Whistleblower Alleges Trump Plot to Mark 2.7 Million Living as Dead
Former Social Security official Jeremiah Schofield alleges the Trump administration planned to falsely declare millions dead to force immigrants into self-deportation.
Former senior Social Security Administration executive Jeremiah Schofield filed a 49-page whistleblower disclosure with the Senate alleging that the Trump administration planned to falsely mark 2.7 million living people as dead in the agency's Death Master File. The plot, linked to Elon Musk's Department of Government Efficiency (DOGE) and the Department of Homeland Security (DHS), reportedly aimed to freeze bank accounts and block government benefits to pressure immigrants into self-deporting or visiting agency offices for arrest.
Schofield claims the DHS provided the name list in April 2025 following memos from then-Secretary Kristi Noem. He alleges that he blocked the plan after discovering the list erroneously included U.S. citizens, lawful permanent residents, teenagers, and senior citizens.
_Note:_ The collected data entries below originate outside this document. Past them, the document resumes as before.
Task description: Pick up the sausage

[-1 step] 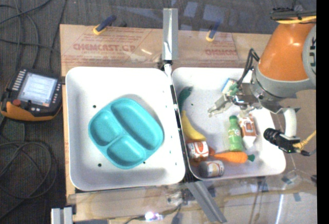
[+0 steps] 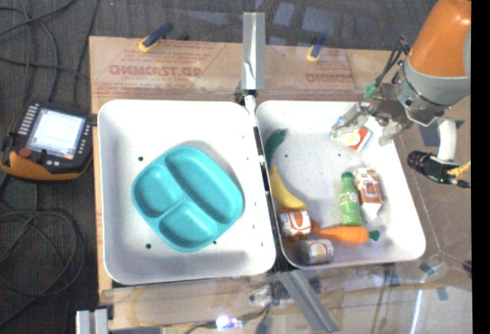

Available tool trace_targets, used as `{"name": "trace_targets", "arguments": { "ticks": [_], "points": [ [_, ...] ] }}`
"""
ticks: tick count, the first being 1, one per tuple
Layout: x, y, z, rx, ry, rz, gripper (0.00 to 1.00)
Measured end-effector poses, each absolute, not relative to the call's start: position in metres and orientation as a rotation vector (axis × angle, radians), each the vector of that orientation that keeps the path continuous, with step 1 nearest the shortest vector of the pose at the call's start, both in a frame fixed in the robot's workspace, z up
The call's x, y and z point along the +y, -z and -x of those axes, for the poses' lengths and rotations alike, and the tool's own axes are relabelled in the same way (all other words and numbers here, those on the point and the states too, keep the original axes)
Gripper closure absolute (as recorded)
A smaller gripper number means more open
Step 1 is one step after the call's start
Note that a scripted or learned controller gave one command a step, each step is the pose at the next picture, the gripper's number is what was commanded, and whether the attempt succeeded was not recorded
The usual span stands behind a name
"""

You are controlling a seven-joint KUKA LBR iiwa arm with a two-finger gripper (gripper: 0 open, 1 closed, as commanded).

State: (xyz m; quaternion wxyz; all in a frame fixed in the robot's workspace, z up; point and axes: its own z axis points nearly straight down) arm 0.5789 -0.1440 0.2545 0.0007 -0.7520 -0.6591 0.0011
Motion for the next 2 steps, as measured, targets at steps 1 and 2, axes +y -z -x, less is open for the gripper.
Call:
{"name": "trace_targets", "arguments": {
  "ticks": [1,2],
  "points": [
    [-0.133,-0.201,-0.578,-2.108,-0.005,2.327,0.0],
    [-0.095,-0.165,-0.585,-2.101,-0.006,2.332,0.0]
  ]
}}
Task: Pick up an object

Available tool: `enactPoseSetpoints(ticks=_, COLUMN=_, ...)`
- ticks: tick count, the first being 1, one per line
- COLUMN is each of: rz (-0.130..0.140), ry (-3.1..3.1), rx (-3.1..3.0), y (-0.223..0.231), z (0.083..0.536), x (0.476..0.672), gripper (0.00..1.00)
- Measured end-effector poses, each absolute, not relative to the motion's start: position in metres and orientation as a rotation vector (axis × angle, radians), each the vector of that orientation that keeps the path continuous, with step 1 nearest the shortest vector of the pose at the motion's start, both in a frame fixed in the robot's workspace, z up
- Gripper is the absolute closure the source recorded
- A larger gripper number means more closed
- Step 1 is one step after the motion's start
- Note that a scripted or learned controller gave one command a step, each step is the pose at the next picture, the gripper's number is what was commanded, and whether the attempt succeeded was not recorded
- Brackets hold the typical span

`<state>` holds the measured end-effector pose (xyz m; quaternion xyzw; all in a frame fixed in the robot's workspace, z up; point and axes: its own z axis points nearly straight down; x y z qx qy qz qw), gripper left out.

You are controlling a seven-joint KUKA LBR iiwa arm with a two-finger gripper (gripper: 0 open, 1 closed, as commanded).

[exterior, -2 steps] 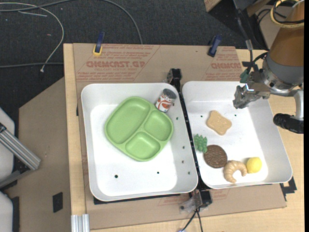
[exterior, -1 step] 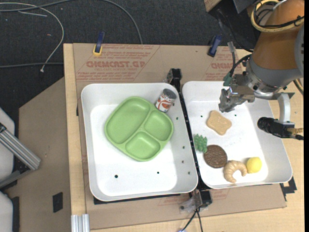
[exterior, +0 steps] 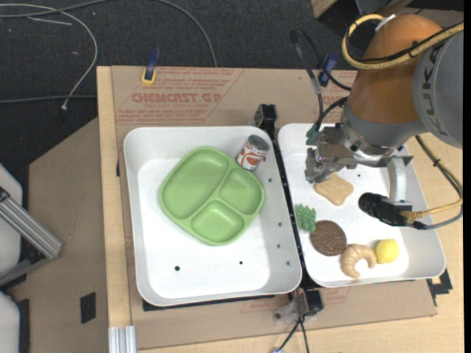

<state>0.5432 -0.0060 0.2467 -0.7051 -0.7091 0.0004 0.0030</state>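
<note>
Bread slice (exterior: 334, 190) lies in the right bin (exterior: 427, 259), just beneath the claw (exterior: 321, 169); whether the claw is wide or narrow cannot be told.

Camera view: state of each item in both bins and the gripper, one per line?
green divided plate: flat in left bin, nothing in its compartments
can: tipped on its side, by the plate's far edge
gripper: low in right bin, just above the bread slice
bread slice: lying flat
broccoli piece: beside the round brown patty
round brown patty: flat
croissant: touching the lemon
lemon: resting near bin edge
</note>
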Motion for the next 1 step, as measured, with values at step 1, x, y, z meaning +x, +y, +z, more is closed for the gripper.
enactPoseSetpoints(ticks=1, rz=0.001, ry=-2.224, rx=-2.211, y=0.0469, z=0.2373, x=0.5388, gripper=1.00)
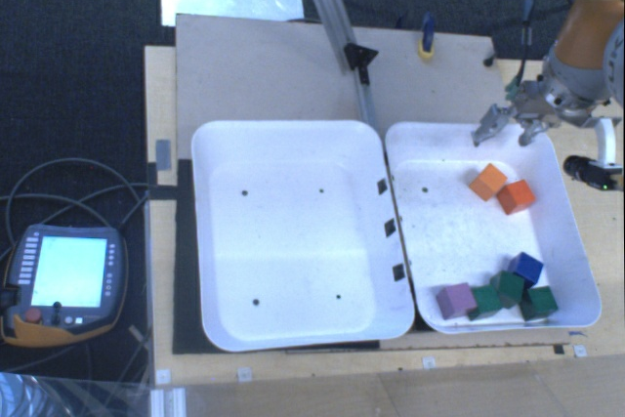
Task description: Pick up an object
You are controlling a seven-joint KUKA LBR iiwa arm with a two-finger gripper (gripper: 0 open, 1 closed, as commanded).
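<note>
Item: fingers spread, nothing between them, poised over the far rim of the right bin.

The two fingers stood apart, one near the bin's far wall, the other just beside it toward the arm, which entered from the right. The nearest candidates, a light orange block and a darker orange block, lay touching each other, below and slightly nearer the camera than the fingers, on the bin floor. The pair's long axis ran diagonally toward the near right. A cluster sat well apart in the near right corner: purple block, green blocks, blue block. The left bin adjoined. Judgement: the orange pair suited the coming descent best.
</note>
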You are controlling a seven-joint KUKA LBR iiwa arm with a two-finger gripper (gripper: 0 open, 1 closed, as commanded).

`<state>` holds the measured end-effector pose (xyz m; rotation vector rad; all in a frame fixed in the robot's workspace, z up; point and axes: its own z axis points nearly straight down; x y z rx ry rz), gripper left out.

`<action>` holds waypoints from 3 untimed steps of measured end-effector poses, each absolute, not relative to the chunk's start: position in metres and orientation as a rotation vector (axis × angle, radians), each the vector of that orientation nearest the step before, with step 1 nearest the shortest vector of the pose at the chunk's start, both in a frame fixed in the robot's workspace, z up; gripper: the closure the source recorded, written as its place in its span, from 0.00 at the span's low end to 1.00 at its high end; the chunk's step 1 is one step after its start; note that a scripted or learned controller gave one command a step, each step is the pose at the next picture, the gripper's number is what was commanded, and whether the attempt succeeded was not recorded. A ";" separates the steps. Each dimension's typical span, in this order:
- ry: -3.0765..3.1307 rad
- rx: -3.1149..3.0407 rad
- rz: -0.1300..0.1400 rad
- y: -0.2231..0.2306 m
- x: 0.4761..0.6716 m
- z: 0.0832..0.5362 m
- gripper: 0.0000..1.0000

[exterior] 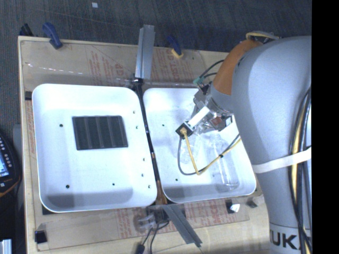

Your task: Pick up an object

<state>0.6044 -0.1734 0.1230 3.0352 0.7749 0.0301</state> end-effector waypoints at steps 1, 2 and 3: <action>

He further claims then-acting commissioner Leland Dudek attempted to rebrand the death label as ineligible to circumvent legal warnings from agency lawyers.
The Social Security Administration denied that the list of 2.7 million names was added to the Death Master File, though it acknowledged a separate 2025 effort that incorrectly marked 6,100 immigrants as dead. The Department of Homeland Security defended general inter-agency data sharing as a tool for public safety and identifying criminals.
Senate Democrats Elizabeth Warren and Richard Blumenthal condemned the alleged weaponization of government records. Warren accused DOGE of sowing chaos, while Blumenthal stated the disclosure provided evidence that the administration sought ways to purposefully hurt immigrants.